What you are asked to do. Count every line in the records below that contains the string "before". Report that number alone.

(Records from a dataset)
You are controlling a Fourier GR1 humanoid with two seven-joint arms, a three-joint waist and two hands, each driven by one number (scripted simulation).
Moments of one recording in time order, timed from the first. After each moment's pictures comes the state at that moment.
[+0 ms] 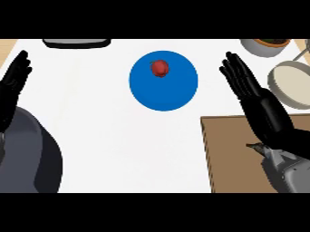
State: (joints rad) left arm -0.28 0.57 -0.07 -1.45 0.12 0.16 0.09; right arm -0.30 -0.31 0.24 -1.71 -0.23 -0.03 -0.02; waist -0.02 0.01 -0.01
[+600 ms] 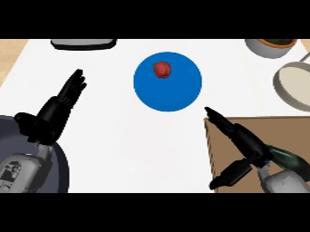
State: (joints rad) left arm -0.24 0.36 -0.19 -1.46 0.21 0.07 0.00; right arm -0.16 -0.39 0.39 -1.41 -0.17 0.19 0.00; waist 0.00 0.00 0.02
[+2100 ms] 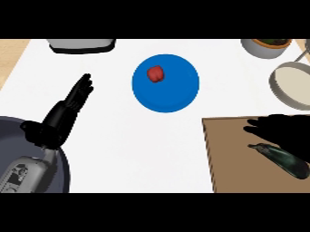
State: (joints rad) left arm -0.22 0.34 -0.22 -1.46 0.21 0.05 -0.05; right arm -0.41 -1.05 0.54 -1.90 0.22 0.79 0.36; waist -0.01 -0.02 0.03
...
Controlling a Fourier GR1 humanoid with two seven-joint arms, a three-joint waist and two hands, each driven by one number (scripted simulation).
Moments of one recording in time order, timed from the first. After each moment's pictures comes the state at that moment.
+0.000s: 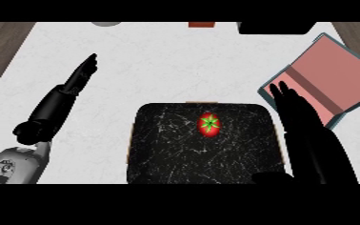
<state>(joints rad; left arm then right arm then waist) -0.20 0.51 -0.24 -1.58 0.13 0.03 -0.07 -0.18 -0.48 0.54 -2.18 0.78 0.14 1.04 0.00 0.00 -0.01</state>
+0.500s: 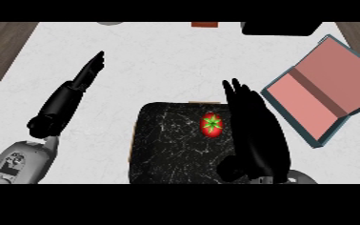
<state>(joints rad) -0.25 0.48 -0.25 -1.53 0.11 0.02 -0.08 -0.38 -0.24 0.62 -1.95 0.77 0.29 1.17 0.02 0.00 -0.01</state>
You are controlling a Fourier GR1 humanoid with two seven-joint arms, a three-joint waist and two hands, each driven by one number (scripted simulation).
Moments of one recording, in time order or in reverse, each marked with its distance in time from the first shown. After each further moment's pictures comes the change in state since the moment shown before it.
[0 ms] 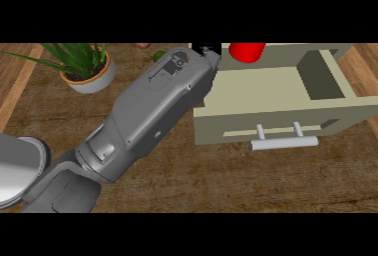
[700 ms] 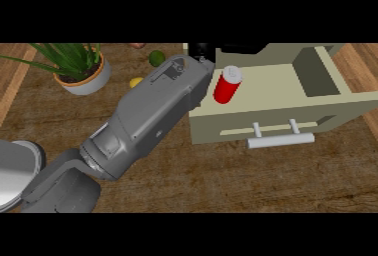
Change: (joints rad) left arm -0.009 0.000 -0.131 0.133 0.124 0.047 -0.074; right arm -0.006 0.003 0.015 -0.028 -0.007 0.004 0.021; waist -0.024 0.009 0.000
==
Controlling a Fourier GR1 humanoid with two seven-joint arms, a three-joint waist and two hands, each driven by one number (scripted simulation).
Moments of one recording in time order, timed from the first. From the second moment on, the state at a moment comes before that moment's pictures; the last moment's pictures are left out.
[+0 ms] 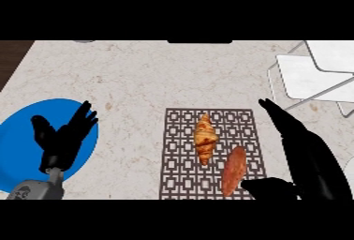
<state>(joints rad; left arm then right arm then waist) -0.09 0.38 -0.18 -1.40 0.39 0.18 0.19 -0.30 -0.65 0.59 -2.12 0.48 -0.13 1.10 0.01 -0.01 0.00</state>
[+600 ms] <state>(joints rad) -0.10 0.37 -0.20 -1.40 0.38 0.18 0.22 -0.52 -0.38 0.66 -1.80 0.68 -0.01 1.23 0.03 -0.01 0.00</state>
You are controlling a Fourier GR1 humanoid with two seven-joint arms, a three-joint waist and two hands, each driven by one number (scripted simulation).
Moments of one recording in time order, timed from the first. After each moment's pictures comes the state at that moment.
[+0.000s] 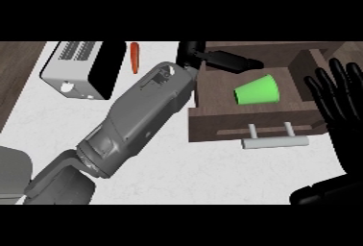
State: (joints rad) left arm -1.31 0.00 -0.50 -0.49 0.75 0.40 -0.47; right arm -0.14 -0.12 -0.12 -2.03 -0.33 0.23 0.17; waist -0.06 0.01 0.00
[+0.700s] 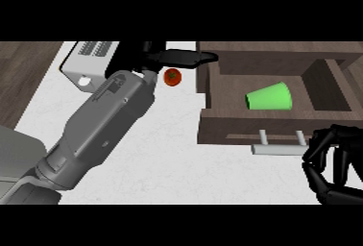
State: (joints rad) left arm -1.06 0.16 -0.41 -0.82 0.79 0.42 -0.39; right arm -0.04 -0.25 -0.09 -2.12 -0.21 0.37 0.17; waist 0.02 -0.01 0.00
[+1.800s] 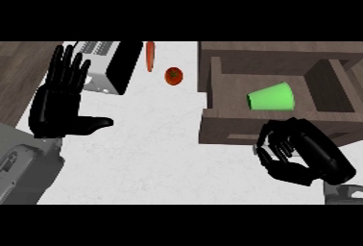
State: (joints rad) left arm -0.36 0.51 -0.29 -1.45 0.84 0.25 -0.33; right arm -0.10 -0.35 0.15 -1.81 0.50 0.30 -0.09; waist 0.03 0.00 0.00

Your solution. 2